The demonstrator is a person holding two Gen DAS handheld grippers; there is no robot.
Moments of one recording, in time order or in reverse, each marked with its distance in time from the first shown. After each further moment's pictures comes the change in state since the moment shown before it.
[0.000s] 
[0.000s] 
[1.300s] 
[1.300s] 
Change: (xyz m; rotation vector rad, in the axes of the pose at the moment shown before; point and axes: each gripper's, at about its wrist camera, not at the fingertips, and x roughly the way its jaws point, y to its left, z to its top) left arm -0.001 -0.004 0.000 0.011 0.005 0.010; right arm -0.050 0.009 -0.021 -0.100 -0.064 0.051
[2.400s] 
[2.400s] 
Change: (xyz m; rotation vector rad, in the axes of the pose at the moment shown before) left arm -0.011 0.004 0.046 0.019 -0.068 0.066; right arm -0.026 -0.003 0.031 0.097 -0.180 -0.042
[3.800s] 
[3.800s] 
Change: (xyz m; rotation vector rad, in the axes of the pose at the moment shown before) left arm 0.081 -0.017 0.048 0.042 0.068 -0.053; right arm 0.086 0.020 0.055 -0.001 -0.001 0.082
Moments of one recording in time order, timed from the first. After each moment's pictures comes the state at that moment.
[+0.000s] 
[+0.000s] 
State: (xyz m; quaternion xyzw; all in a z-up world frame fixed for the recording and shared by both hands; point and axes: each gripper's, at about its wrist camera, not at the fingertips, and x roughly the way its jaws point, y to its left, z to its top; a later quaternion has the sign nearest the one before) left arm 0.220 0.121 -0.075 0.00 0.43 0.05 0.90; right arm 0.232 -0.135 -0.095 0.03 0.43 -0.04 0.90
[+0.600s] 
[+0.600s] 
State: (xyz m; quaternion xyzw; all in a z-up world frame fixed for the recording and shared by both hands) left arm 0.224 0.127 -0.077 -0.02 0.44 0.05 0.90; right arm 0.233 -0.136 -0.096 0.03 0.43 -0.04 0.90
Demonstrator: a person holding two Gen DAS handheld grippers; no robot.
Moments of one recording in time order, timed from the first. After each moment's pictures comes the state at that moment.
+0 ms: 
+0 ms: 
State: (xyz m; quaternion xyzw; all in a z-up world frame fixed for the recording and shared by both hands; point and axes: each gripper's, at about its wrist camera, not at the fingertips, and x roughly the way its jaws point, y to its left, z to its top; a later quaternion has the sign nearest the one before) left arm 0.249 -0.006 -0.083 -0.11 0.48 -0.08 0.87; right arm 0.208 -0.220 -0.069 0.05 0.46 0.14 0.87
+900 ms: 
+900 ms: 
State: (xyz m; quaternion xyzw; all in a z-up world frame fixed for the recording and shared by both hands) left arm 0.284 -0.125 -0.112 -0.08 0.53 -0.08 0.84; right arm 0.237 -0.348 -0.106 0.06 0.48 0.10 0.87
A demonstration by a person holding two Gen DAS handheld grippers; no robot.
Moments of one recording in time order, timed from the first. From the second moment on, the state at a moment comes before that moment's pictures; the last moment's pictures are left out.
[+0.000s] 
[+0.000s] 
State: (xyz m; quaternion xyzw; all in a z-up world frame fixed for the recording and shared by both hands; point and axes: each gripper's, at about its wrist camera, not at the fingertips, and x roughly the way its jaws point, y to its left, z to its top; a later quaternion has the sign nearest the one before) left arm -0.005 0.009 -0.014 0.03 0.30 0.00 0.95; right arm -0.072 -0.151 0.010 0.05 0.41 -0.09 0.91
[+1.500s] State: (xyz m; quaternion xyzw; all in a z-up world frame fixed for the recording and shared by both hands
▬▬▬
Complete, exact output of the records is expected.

The demonstrator is a person holding two Gen DAS handheld grippers; there is no robot.
Moments of one recording, in time order or in reverse, each marked with its distance in time from the first shown. After each further moment's pictures comes the change in state since the moment shown before it.
[0.000s] 
[0.000s] 
[1.300s] 
[1.300s] 
Change: (xyz m; rotation vector rad, in the axes of the pose at the moment shown before; point and axes: each gripper's, at about its wrist camera, not at the fingertips, and x roughly the way its jaws point, y to its left, z to its top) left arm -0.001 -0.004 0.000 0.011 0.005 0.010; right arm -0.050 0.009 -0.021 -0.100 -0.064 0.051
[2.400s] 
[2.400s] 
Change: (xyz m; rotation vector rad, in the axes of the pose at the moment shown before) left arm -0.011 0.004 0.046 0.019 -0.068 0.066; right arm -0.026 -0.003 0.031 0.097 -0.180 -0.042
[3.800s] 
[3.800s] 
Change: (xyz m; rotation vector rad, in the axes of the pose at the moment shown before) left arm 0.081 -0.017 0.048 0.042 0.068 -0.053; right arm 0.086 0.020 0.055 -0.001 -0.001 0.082
Moments of one recording in time order, timed from the first. After each moment's pictures comes the state at that moment.
[+0.000s] 
[+0.000s] 
State: (xyz m; quaternion xyzw; all in a z-up world frame fixed for the recording and shared by both hands; point and axes: each gripper's, at about its wrist camera, not at the fingertips, and x roughly the way its jaws point, y to its left, z to its top; a later quaternion has the sign nearest the one before) left arm 0.220 0.121 -0.075 0.00 0.43 0.05 0.90; right arm 0.232 -0.135 -0.095 0.03 0.43 -0.04 0.90
[+0.600s] 
[+0.600s] 
State: (xyz m; quaternion xyzw; all in a z-up world frame fixed for the recording and shared by both hands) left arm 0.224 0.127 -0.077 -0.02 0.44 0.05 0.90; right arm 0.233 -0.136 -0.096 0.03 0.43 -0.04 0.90
Demonstrator: a person holding two Gen DAS handheld grippers; no robot.
Moments of one recording in time order, timed from the first. After each moment's pictures comes the state at that moment.
+0 ms: 
+0 ms: 
State: (xyz m; quaternion xyzw; all in a z-up world frame fixed for the recording and shared by both hands; point and axes: each gripper's, at about its wrist camera, not at the fingertips, and x roughly the way its jaws point, y to its left, z to its top; a later quaternion has the sign nearest the one before) left arm 0.249 -0.006 -0.083 -0.11 0.48 -0.08 0.87; right arm 0.208 -0.220 -0.069 0.05 0.46 0.14 0.87
+900 ms: 
+900 ms: 
State: (xyz m; quaternion xyzw; all in a z-up world frame fixed for the recording and shared by both hands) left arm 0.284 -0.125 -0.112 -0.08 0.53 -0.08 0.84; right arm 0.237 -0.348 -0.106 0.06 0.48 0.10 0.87
A demonstration by a person holding two Gen DAS handheld grippers; no robot.
Moments of one recording in time order, timed from the first. From the second moment on, the state at a moment comes before that moment's pictures; the last moment's pictures are left out.
[+0.000s] 
[+0.000s] 
State: (xyz m; quaternion xyzw; all in a z-up world frame fixed for the recording and shared by both hands; point and axes: each gripper's, at about its wrist camera, not at the fingertips, and x roughly the way its jaws point, y to its left, z to its top; a later quaternion has the sign nearest the one before) left arm -0.005 0.009 -0.014 0.03 0.30 0.00 0.95; right arm -0.072 -0.151 0.010 0.05 0.41 -0.09 0.91
[+1.500s] State: (xyz m; quaternion xyzw; all in a z-up world frame fixed for the recording and shared by both hands

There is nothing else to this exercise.